Вероятность полёта | страница 4



Скоро я обнаружил, что среди серовато-пестрой колкой и хрустящей скорлупы я сидел не один. Кто-то шевелился рядом, большой и неуклюжий, переступал с лапы на лапу и неловко старался приспособиться к моему внезапному вторжению. Большой комок черно-серых перьев не то ежился от моего присутствия, не то тяготился своими собственными бедами и противоречиями. Это был старый ворон. Он пытался рассмотреть меня то одним глазом, то другим, смешно поворачивая при этом разинутый, покрытый трещинами клюв. Из глаз его сочилась какая-то белесая жидкость, по перьям ползали в невероятном количестве красноватые крошечные блохи, которые то исчезали, то вновь обнаруживались на перьях, вызывая приступы дурноты. Крупные язвы просматривались сквозь редкое оперение по всему птичьему телу. Когти на черных пальцах, покрытых более мелкими кровавыми язвами, тоже потрескались. От него шел тяжелый дух разлагающегося заживо тела. Существо это было больным. Но оно, пожалуй, умело летать и могло быть мне полезным. Этот ворон хоть что-то мог поведать о полете. Но даже приняв все это во внимание, я все-таки с отвращением произнес: «Кыш-ш!» Сначала негромко, потом громче, укрепившись в своем решении и даже подтолкнув его ногой. Ворон каркнул громко и надтреснуто, с усилием вспрыгнул на неровный край гнезда и улетел, оставив мне свое пристанище.

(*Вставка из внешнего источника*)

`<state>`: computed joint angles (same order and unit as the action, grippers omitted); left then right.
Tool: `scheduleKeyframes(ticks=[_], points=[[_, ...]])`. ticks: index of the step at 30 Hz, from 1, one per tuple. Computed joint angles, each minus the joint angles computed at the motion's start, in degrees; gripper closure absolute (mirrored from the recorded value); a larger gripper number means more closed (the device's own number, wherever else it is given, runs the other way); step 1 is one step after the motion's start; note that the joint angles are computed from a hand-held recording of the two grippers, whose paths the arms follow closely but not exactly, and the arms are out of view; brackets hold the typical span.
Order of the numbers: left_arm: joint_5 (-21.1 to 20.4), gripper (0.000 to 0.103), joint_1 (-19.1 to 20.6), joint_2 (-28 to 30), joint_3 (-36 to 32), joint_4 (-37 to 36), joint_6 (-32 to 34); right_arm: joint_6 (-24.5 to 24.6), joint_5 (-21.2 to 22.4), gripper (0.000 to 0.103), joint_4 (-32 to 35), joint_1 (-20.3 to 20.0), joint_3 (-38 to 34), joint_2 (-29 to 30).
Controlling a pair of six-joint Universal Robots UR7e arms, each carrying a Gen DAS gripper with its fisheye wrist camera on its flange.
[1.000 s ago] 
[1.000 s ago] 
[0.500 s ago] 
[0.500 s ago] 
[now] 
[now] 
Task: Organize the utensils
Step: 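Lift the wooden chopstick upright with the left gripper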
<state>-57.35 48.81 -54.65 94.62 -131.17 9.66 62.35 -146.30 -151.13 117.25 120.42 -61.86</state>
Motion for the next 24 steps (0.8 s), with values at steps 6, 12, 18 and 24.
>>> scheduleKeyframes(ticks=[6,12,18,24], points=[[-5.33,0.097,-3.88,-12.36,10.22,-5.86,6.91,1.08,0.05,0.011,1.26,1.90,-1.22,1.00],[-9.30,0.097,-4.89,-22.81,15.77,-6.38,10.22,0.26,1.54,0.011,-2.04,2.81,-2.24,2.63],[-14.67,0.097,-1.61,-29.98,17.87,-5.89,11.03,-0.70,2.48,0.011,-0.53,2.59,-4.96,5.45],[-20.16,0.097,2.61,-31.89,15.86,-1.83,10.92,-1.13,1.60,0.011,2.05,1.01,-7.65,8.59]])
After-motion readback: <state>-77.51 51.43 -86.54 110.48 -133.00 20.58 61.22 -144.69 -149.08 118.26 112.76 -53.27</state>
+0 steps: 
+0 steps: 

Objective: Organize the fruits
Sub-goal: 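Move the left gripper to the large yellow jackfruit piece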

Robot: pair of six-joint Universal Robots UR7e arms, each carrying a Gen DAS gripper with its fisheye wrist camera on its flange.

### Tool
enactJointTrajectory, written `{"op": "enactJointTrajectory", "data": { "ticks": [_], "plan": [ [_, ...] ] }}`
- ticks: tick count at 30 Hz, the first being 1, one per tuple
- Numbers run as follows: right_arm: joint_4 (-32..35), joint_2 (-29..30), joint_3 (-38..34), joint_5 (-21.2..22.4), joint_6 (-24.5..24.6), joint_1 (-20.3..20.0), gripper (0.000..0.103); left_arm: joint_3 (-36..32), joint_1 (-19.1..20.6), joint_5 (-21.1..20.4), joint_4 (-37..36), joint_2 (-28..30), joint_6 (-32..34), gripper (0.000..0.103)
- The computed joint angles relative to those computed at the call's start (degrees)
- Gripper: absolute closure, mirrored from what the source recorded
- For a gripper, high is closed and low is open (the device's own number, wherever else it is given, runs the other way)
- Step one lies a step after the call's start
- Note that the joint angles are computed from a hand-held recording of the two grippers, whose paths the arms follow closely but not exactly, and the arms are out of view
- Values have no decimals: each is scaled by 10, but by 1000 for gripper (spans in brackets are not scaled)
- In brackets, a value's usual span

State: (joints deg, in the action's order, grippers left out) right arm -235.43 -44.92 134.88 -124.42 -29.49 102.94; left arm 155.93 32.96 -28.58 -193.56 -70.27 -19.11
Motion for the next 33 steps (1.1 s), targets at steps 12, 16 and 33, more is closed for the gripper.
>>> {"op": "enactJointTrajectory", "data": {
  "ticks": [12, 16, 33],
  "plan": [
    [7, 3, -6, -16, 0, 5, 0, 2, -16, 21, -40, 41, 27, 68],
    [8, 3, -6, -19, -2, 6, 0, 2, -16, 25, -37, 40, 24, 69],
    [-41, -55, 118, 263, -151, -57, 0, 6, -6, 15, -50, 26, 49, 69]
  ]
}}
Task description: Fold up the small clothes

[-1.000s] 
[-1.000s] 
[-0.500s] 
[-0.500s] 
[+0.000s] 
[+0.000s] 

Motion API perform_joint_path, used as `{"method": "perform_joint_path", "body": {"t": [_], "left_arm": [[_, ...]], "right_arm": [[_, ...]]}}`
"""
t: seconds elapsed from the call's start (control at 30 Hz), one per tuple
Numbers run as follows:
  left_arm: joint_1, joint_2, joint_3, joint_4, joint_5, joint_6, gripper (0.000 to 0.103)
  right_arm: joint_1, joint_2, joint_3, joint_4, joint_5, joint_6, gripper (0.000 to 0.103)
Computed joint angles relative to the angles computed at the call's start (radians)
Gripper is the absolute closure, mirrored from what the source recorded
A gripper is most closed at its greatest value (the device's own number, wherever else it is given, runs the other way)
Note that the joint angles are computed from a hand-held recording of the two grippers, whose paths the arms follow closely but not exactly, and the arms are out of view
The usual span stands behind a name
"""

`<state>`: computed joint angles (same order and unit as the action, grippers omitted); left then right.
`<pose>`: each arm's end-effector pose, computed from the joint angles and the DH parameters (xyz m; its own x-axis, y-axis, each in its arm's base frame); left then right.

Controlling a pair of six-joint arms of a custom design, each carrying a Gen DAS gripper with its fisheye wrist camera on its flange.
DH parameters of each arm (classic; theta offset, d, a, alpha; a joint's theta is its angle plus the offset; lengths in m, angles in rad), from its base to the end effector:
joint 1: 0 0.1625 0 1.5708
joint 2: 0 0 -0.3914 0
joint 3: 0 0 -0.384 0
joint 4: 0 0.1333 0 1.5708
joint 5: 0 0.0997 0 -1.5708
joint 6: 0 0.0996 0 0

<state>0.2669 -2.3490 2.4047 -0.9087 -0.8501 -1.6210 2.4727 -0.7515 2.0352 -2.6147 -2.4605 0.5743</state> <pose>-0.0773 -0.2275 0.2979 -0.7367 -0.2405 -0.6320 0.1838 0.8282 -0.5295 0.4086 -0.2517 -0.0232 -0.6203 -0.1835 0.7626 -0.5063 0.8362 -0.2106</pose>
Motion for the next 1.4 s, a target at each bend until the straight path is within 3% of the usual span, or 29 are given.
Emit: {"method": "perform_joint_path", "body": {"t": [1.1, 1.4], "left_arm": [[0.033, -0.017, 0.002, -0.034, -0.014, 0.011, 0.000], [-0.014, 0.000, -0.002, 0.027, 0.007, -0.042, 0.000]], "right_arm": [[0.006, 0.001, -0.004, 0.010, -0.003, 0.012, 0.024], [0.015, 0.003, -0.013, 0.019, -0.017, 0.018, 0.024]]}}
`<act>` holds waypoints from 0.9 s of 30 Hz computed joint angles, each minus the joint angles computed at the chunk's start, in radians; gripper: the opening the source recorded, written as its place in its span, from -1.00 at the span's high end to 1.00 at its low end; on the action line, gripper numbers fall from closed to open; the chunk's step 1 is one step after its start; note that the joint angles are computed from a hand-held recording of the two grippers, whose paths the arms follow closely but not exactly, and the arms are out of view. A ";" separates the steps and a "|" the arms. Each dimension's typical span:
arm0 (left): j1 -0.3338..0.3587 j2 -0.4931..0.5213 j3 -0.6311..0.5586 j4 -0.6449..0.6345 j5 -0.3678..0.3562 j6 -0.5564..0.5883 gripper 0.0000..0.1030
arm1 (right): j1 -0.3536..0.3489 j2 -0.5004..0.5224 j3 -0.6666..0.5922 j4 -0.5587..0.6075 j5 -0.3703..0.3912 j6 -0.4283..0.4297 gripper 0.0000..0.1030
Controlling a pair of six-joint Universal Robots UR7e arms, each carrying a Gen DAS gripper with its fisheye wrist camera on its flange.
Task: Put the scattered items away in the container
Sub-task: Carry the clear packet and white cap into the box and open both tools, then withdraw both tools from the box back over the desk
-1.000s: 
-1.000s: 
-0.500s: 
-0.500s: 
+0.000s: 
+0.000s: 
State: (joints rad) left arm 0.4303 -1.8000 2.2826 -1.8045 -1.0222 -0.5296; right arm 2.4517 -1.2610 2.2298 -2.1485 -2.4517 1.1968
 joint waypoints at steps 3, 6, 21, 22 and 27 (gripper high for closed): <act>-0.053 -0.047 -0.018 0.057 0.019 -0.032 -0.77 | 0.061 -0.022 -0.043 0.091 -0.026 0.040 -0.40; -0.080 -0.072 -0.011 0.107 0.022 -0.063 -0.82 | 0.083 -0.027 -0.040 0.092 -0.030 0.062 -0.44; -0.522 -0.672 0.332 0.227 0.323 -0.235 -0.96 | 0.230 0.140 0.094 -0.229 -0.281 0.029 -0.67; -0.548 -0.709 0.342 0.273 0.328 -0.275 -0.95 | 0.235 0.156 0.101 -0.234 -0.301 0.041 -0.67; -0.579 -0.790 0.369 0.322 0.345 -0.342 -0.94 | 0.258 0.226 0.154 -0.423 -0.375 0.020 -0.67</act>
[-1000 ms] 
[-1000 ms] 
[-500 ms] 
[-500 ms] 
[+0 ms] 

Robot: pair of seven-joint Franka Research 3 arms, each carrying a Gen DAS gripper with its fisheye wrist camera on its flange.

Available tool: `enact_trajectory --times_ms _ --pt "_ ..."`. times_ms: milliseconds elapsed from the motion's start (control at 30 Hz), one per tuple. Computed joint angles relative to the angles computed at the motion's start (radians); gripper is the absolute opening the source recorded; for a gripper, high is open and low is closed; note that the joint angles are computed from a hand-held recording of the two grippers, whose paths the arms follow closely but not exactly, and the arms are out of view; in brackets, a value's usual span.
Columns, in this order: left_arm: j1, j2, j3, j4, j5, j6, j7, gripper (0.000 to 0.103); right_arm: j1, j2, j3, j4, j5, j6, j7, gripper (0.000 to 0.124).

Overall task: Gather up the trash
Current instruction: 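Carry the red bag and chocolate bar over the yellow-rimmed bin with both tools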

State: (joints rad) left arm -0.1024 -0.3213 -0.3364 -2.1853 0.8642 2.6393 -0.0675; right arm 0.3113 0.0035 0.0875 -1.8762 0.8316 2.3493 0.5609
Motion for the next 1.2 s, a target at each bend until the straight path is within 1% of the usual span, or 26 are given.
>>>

Через некоторое время, когда немного выветрился тяжелый вороний дух, я стал осматриваться. Успело распогодиться, выглянуло солнце. Его лучи путались в желтой липовой листве прямо над моей головой. Стойкое ощущение счастья поселилось в душе и не хотело исчезать. Отсюда видно и слышно было далеко, и я наслаждался свободой. Воронье гнездо было зажато между двух толстых веток — здесь ствол раздваивался. Одна ветвь убегала в небо, мотаясь в белых облачках, а другая затейливо изгибалась на уровне пятого этажа и тянулась прямо к Лидочкиному окну с беленькой занавесочкой и вечно широко распахнутой форточкой. Через эту форточку шастал на улицу рыжий одноглазый кот. Несмотря на высоту, он довольно ловко, сопровождая свой выход громким скрежетом когтей о стекло, выбирался на крышу, а оттуда неведомыми никому, даже Лидочке, путями пробирался во двор. Впервые я подумал о том, что он мог бы, пожалуй, оттуда по ветке подобраться и к вороньему гнезду, и отметил про себя, что у меня стали появляться какие-то птичьи опасения на предмет котов. Видимо, я уже понемногу стал проникаться вороньей психологией. Психологией полета. Но самым восхитительным в моем положении было то, что спуститься отсюда было невозможно. Ни залезть, ни спуститься! И никому из людей до меня больше не добраться! Из гнезда можно было только улететь!